Treating Cat Urine Problems

Cat urine problems may develop due to behavioral reasons or medical reasons. Cats are sensitive and if they’re interrupted when they use the litter box or if they’re unhappy about the presence of guests, they react by not using the litter box. Such instances are indications of a behavioral problem. However, if your cat is suffering from a feline lower urinary tract disorder, he would associate the pain of urination with the litter box and stop using it. This is an instance of a medical problem.

Guidelines to Solve Behavioral Urine Problems: 

  • Restrict water intake a couple of hours before bedtime.
  • Place more litter boxes around the house and keep them clean.
  • Startle your cat when he exhibits bad urinary behavior and reinforce the message by saying “No”.
  • Clean any area previously urinated upon thoroughly, as cats return to the smell to urinate again.
  • Use ammonia-free detergents as the smell of ammonia is similar to cat urine smell and attracts them to urinate in appropriate places.

Conditions that Affect the Feline Urinary Tract:

  • Cystitis which is an inflammation of the bladder
  • Urethritis or inflammation of the urethra
  • Bladder stones that may occur due to feline urinary crystals
  • Tumors in the bladder
  • Idiopathic cystitis where the reason for inflammation of the bladder remains unknown

Diagnosis and Treatment

If you observe any symptoms such as bloody urine, frequent urination or painful urination, seek prompt medical help. A urine analysis will confirm or rule out infection, crystals or a behavioral problem. A blood test will also confirm underlying health conditions such as diabetes. X-rays and ultrasound help to diagnose bladder stones or crystals.

In case of an infection, your vet will prescribe antibiotics and medication to relieve the pain. If the presence of stones is diagnosed, surgery is the solution, and if crystals are the cause of the problem, your cat will be put on a special diet for a period of 6 to 8 weeks. This prescription diet changes the pH of the urine and helps dissolve the crystals. Antibiotics are also prescribed to prevent secondary infections, as are other medications that relieve pain and discomfort. After the crystals have dissolved, the cat is placed on a maintenance diet to prevent future crystals from forming. If diabetes is the cause of the urinary problem, the vet will prescribe medication to control pet blood glucose levels.
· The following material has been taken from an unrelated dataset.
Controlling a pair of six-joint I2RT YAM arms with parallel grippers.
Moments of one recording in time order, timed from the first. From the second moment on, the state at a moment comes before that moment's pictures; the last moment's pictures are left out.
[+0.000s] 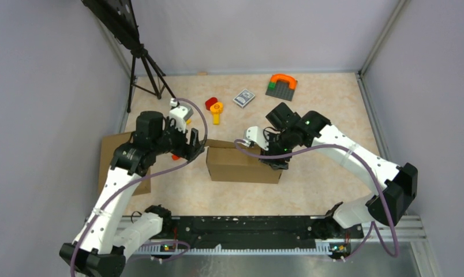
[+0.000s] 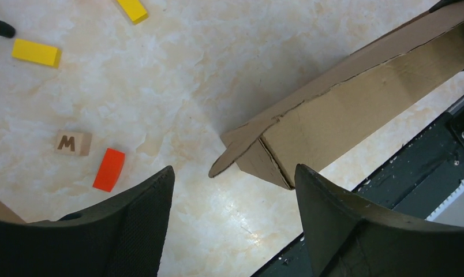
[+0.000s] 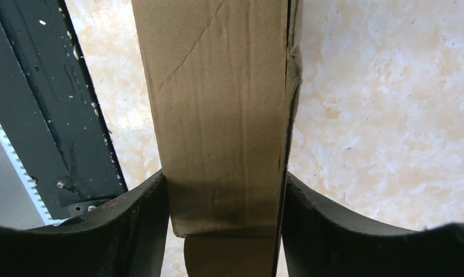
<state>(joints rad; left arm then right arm) -0.30 0.89 1.06 -0.80 0.36 0.03 0.78 1.40 1.35 -1.13 -0.23 -0.66</state>
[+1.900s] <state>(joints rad) -0.33 1.10 1.12 -0.84 0.48 -0.32 0.78 1.40 1.35 -1.13 -0.24 -0.66</state>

Tips to Prevent Feline Lower Urinary Tract Disorders:

  • Feed high quality canned food to your cat, as cats should get most of their water from their food.
  • Ensure that your cat has access to plenty of fresh, clean water.
  • Do not feed your cat dry foods exclusively, as these contribute to dehydration and urine concentration.
  • Feed meals regularly, timing them, rather than leaving food readily available.
  • Ensure the health of your cat with a nutritious diet, plenty of exercise and hygienic conditions.
  • Cat urinary problems are primarily stress related. Hence, it is best to address underlying emotional problems that cause stress.

Since cat urinary problems are distressing for both pets and their care takers, it’s best to resolve them at the earliest with vet assistance and supportive care.